### PROBLEM DETAILS:
An exact reprint of the listing is required, with no pictures included.

=== Section Start ===

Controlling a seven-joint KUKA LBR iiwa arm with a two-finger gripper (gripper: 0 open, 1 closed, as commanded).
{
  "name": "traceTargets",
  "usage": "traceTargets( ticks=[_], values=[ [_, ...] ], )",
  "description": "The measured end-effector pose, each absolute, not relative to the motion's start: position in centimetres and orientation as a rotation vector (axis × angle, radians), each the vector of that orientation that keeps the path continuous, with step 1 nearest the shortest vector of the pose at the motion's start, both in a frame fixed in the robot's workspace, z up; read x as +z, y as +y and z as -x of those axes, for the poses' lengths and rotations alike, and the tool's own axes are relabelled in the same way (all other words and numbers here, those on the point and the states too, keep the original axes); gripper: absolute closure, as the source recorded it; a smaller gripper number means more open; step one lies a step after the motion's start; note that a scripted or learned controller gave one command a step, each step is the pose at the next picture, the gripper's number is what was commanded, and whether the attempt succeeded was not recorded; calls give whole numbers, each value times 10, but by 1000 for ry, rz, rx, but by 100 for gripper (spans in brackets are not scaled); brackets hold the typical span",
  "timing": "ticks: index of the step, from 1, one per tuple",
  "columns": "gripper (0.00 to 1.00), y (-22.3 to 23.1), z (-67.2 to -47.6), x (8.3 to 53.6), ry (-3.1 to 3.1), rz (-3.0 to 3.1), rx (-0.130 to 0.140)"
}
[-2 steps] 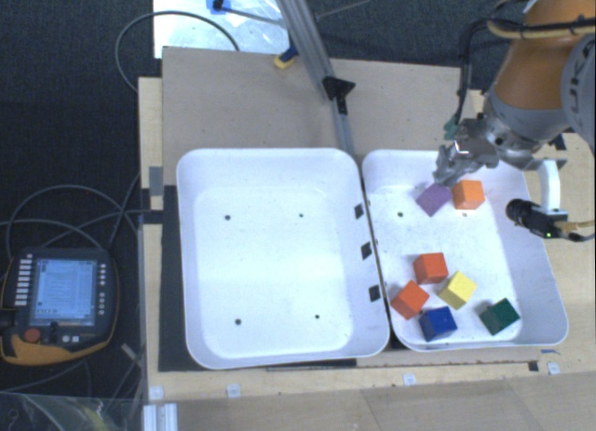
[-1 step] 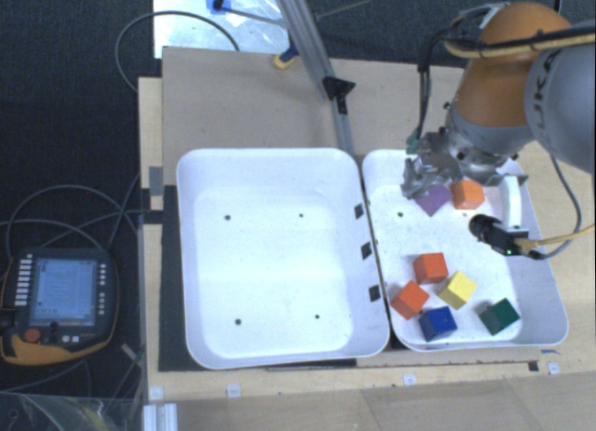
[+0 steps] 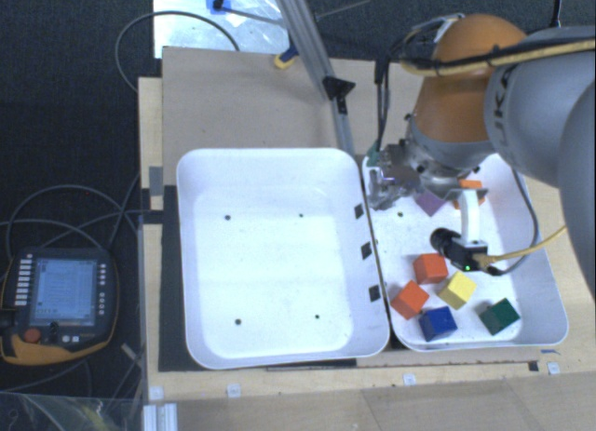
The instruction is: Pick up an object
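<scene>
Nothing is lifted yet: my gripper (image 3: 380, 189) hovers at the right bin's (image 3: 545, 303) ten o'clock corner, grip unreadable; the blocks, like the orange cube (image 3: 430, 267), wait toward five o'clock.

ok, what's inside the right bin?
Right bin holds two orange blocks, yellow, blue, green, and a purple piece. The arm covers its far end.

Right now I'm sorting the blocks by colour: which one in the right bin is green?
The green block, at the near right corner of the right bin. Its neighbours are the blue block, yellow block and two orange ones.
</scene>
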State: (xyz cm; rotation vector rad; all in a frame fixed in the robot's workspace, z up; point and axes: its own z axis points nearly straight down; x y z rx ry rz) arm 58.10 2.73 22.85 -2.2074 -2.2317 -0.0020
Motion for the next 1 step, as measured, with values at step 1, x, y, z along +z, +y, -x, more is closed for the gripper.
traceTargets(
  ticks=[1],
  values=[
    [100, 80, -572, 238, -2234, 2208, -5]
  ],
)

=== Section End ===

### THE COMPLETED TASK:
Controlling a seven-joint KUKA LBR iiwa arm with a two-finger gripper (gripper: 0 open, 1 closed, as commanded).
{
  "name": "traceTargets",
  "usage": "traceTargets( ticks=[_], values=[ [_, ...] ], )",
  "description": "The measured end-effector pose, each absolute, not relative to the motion's start: position in centimetres and orientation as a rotation vector (axis × angle, radians), each the vector of that orientation that keeps the path continuous, with step 1 nearest the shortest vector of the pose at the motion's start, both in a frame fixed in the robot's workspace, z up; read x as +z, y as +y and z as -x of those axes, for the poses' lengths and rotations alike, and the tool's own axes are relabelled in the same way (all other words and numbers here, those on the point and the states too, keep the original axes); gripper: absolute closure, as the source recorded it; a smaller gripper number means more open; step one lies a step after the motion's start; note that a scripted or learned controller gave one command a step, each step is the pose at the next picture, the gripper's number is what was commanded, and whether the attempt succeeded was not recorded; calls give whole numbers, each value times 10, but by 1000 for ry, rz, rx, but by 100 for gripper (spans in brackets are not scaled); brackets hold the typical span",
  "timing": "ticks: index of the step, from 1, one per tuple",
  "columns": "gripper (0.00 to 1.00), y (-22.3 to 23.1), z (-67.2 to -47.6), x (8.3 to 53.6), ry (-3.1 to 3.1), rz (-3.0 to 3.1), rx (-0.130 to 0.140)"
}
[-2 steps] 
[-1 step] 
[+0 steps] 
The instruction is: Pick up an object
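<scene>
Nothing is lifted yet: my gripper (image 3: 380, 189) hovers at the right bin's (image 3: 545, 303) ten o'clock corner, grip unreadable; the blocks, like the orange cube (image 3: 430, 267), wait toward five o'clock.

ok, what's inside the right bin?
Right bin holds two orange blocks, yellow, blue, green, and a purple piece. The arm covers its far end.

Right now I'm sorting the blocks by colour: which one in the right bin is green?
The green block, at the near right corner of the right bin. Its neighbours are the blue block, yellow block and two orange ones.
</scene>
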State: (xyz cm; rotation vector rad; all in a frame fixed in the robot's workspace, z up; point and axes: its own z axis points nearly straight down; x y z rx ry rz) arm 58.10 2.73 22.85 -2.2074 -2.2317 -0.0020
Motion for the next 1 step, as measured, with values at step 1, x, y, z along +z, +y, -x, more is closed for the gripper.
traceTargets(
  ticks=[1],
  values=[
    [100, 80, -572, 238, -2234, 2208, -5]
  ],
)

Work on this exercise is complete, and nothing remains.